Biomass plant approved for Macon-Bibb County

How to get a biomass plant approved in Georgia: tack it onto an existing business. Remember to get an industrial authority to use a public bond issue to expand the private business.

Carla Caldwell wrote in the Atlanta Business Chronicle 7 June 2011, Graphic Packaging gets $140M bond deal

A deal OK’d by the Macon-Bibb County Industrial Authority provides revenue bonds for a $140 million expansion of Marietta, Ga.-based Graphic Packaging International’s Macon, Ga. mill. Improvements will include the addition of a biomass boiler and a 40-megawatt turbine generator geared to reduce emergency cost and improve profitability, reports Macon Telegraph website macon.com.

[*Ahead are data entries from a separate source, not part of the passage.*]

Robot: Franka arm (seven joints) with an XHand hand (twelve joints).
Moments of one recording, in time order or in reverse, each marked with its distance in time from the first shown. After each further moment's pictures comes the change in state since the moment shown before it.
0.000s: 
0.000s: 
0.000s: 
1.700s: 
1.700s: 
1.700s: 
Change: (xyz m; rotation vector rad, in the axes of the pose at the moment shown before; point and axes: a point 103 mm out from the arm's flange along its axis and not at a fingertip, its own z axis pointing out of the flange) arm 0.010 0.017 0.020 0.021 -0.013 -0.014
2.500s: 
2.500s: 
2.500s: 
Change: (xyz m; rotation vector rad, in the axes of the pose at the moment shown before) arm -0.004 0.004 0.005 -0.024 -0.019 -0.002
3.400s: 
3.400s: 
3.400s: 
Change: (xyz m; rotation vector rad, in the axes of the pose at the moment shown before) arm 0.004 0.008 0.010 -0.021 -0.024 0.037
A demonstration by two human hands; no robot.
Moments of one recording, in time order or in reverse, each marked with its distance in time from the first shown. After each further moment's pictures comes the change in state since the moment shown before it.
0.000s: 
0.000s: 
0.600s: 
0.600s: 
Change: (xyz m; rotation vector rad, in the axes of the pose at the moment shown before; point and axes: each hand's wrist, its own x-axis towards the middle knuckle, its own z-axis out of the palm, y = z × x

The authority approved the deal on Monday for the provider of packaging for food, beverage and consumer products. The biomass system, which is scheduled for operation by mid-2013, is expected to generate power from about 400,000 tons of logging materials, mostly the tops of trees, the Macon newspaper reports. Graphic Packaging’s (NYSE: GPK) Macon mill makes an estimated 1,600 tons of paperboard daily.

Maybe we should put some parameters on the types of industry we want around here to avoid this happening with the bonds the Valdosta-Lowndes County Industrial Authority (and the Lowndes County Commission) floats.

This rationalization is precious:

The new project will reduce the Macon mill’s fossil fuel-based greenhouse gas emissions by about 200,000 tons per year — the emissions equivalent of about 35,000 passenger cars, according to macon.com.
Yeah, by shifting the CO2 emissions to the biomass plant, not reducing them.

Nonetheless, Graphic Packaging’s president and CEO, David Scheible, said back in January:

“This biomass project will not only make use of untapped renewable resources, but it will also add value to the Macon, Ga., community as a whole.”
This other quote from the same Biomass Magazine article is more interesting:
“The objectives of the biomass project are to further the company’s sustainability strategy, reduce energy costs and to improve the profitability of the Macon mill in advance of expected increases in electricity costs,”
Well of course, profitability of the Macon mill is the real goal. But why do they expect increases in electricity costs? Which existing source of electricity do they think will be shut down?

Meanwhile, in Lowndes County, remember, it ain’t over ’til it’s over.